Things that Indigenous people across the globe have been speaking about, warning about, and advocating against have slowly come to be proven in the eyes of western science, after years of tests and studies — a phenomenon that Terena finds frustrating. 

“I think people need to decolonize their minds and understand what we are talking about when we are talking about Indigenous science,” she says. “I don't need western science to prove that the bird that is singing to me in the night is telling me that it's going to rain the next day. We know these things. It's not in the lab, it’s ancestral knowledge.” 

She took this same vigour for Indigenous science and the need for decolonization to UN’s Climate Conferences, also known as the Conference of the Parties or COP, delivering addresses on behalf of Terena Nation, and other Indigenous communities. 

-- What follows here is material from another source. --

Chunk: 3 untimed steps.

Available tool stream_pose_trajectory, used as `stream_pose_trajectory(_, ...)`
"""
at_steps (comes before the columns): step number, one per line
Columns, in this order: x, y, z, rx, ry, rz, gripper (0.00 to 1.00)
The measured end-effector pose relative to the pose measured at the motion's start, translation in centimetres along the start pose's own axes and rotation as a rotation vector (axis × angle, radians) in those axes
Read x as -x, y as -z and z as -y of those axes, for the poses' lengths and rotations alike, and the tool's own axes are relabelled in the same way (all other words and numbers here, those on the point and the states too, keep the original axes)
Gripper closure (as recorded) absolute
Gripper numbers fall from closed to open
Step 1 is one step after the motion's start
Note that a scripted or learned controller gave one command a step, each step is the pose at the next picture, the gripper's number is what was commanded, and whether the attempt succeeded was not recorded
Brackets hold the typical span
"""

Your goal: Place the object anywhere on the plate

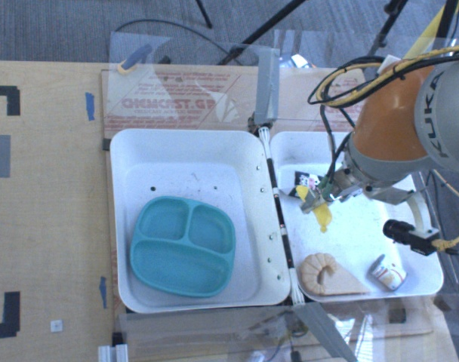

If we are not sitting at dinner to eat together, we are being served on the menu.

COP & The International Community

Though she’s now a seasoned representative on the international stage, Terena’s first COP was not a breeze, in fact, it began with tears. 

“When I first attended COP, I was really disappointed. It was a heartbreaker because I was really optimistic. I thought, ‘I'm going to a conference where we're going to talk about solutions for climate change.’ Poor me, so naive,” she says.

She elaborates: “I went there and I saw people were doing business with our rights, people were doing business with the land, and not even talking about how they would really avoid climate change. So I remember, I cried, I didn't want to return to that place.” 

But she did. She returned the following year, and attended several international conferences after that, using her voice, her anthropological knowledge, her passion for women’s rights, and the Indigenous science she champions with her whole heart to continue to call for change on the global stage. Why? Well, it was all thanks to advice from an older mentor from a completely different country, who saw her crying that day. 

“He came to me and he said, ‘Don't cry my niece, it's hard, but you can't give up. This conference is a dinner table. If we are not sitting at dinner to eat together, we are being served on the menu.”

So she picked herself up and carried on. A natural champion of unity through diversity, Terena has come to adore meeting people from so many different nations — each one standing for the same cause at these global gatherings. 

Taily Terena, paints her face in preparation for an annual event with Indigenous community members in Brazil, 2025.
Image: Homero Flávio for Global Citizen

Beauty In Diversity 

“I love our differences,” she says. “I think it's so beautiful. This idea of monoculture or mono-god, I don’t agree with. No, no, no, no. It's the diversity that makes us unique and beautiful. The globe is like a puzzle. The pieces cannot be the same for the puzzle to fit.” 

She stands like a vigorous bee whose song has traveled far beyond her borders, opening doors for younger generations to join the swarm and carry on the fight. And while she turns her focus toward uplifting the youth,  her heart remains full of gratitude for the elders and ancestors who came before. 

To them, she says: “Thank you for all the things that you’ve invested in me. For all the stories,  the moments, the guidance, and for not giving up on me. I am here. I will continue to share all this knowledge, and I will guarantee  our future generations know who our people are.”